It's another Ralph Bakshi TV special and an adaptation of Dr Seuss. It surprised me. For someone whose work is so violently individual, Bakshi's a startlingly faithful adapter and for me this cast new light on what he did with
The Lord of the Rings. This feels like a Dr Seuss book, but in motion. It looks right and feels right. It's preserving all the language, exactly reproducing the art style and sticking so closely to the storyline that it even ends on the same cliffhanger. "THE END (maybe)".
It's been called the most faithful Dr Seuss adaptation. I can believe it. The person who made this claim was Dr Seuss.
I'll be getting on to the story itself in a moment, but for the moment I'm talking about the animated episode. The art carefully hasn't been cleaned up. It has a slightly hairy line, the kind you'll get when you're doing the original pencils and not the "final cut" inked version. The colours are pastels, not primaries. In other words, the animators are carefully avoiding the choices you might expect, for the sake of fidelity.
I also loved the voice actors. This is almost unknown for me in English-language animation. Normally you're lucky to get away with "I didn't notice them", but here I really enjoyed how the cast used Seuss's poetry. Christopher Latta/Collins is particularly juicy as Chief Yookeroo. No one's coming across as enslaved by the scansion (which is strong with Seuss), but they're respectful of it and preserving it while also bringing it alive and having fun. In a real sense, this kind of poetry is harder to deliver than Shakespeare. Iambic pentameter gives you a lot of freedom, while Seuss's language almost says itself.
It's all Seuss, basically. Bakshi is making himself invisible. He's serving his author and getting out of the way. So what about the story?
Answer: that's even more awesome. It's basically a parody of the world.
It's a parable making fun of the Cold War and the arms race, written in 1984. I've seen indignant reviewers who dislike this. The easy ones to dismiss are those who simply think a children's book shouldn't be talking about things like that. Hah. The more sophisticated ones point out that Seuss's frivolous portrayal of the Yooks and Zooks is glossing over the nature of Soviet Russia and thus implying a moral equivalence that could be regarded as almost offensive. This is actually a decent argument, but I think it still fails because it's extrapolating far too much from Seuss's simple satire.

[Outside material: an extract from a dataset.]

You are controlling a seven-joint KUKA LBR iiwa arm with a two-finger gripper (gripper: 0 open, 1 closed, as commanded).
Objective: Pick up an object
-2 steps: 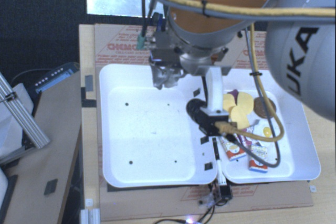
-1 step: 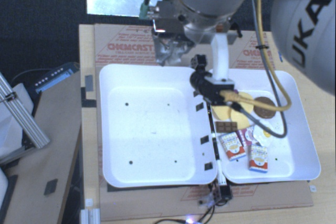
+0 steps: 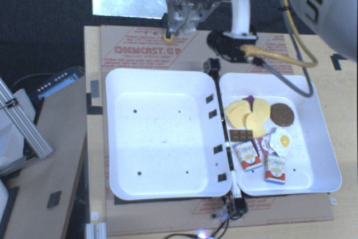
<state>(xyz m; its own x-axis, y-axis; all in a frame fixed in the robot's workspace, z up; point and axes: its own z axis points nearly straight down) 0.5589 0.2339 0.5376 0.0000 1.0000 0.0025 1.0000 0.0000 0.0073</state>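
gripper (image 3: pixel 178 22) above bench's far edge, toy food (image 3: pixel 259 137) well apart in right bin (image 3: pixel 324 165)

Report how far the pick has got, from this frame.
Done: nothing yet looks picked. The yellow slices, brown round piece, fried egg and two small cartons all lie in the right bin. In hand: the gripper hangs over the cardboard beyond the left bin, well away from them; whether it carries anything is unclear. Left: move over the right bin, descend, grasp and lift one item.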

1. The Yooks and Zooks are deadly enemies because they disagree over which side of your bread should be buttered. Jonathan Swift would have loved it.
2. No, that's it.
Everything else follows from premise 1. Seuss never hints that either side might be specifically the USA or the USSR, but instead simply makes fun of idiots. (I have my suspicions that the Zooks might be good at espionage, though.) You see the Yook children being drilled with anti-Zook propaganda at school... and the subversive thing is that their way of doing this is just as believable in an American context as a Soviet one. However what turns all this good stuff into brilliance is the fact that it's extremely funny and has funky Dr Seuss rhyming dialogue.
Yes, the Yooks and the Zooks are being shown as morally equivalent, but that's the point. It's a story about mankind's capacity for picking a fight in an empty room. Anyone arguing that it's wrong to make fun of this needs to take a long, hard look at themselves.

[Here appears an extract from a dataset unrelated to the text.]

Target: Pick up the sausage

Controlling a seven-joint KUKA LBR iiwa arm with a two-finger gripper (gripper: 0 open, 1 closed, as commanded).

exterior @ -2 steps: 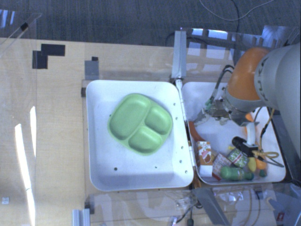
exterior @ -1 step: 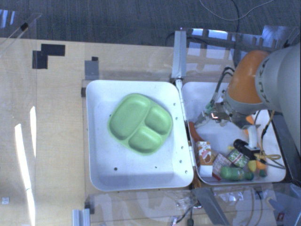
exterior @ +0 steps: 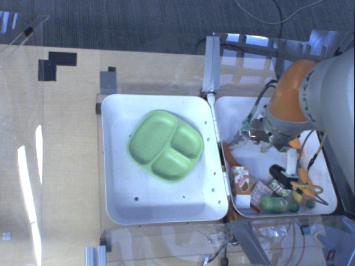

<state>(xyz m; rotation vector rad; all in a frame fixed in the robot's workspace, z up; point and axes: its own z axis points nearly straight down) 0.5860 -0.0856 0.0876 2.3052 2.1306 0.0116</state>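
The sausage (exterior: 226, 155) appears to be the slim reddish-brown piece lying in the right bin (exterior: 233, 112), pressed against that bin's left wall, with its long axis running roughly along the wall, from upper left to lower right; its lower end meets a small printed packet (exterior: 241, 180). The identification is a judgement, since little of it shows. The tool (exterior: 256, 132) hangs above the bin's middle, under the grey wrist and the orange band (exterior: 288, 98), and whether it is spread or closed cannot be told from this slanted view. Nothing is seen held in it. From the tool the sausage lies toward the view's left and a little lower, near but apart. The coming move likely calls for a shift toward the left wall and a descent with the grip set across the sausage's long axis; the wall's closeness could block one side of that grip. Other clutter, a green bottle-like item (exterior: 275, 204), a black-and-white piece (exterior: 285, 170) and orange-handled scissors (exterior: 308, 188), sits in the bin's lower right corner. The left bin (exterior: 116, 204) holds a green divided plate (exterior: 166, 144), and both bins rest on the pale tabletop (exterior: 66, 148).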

It's perhaps just a smidgin long. The nuclear science song could be argued to have woken me up. I was then slightly disturbed by the sight of our hero walking towards the border with a FIZZING, SPARKING NUCLEAR BOMB IN HIS HAND, but I suspect that's the idea. Besides, they don't actually call it a nuclear bomb. That's me jumping the gun a bit. It looks more like a sparkler that happens to have been made from a ball of chewing gum, so there's no reason to assume that anyone's being fatally irradiated or anything like that. In short, this is brilliant. All children should watch this. It'll teach them about the stupidity of knee-jerk xenophobia... and it'll also be cool and make them laugh. Everyone wins! (Except the Butter Battlers, obviously.)
"We fight the wars that must be fought!"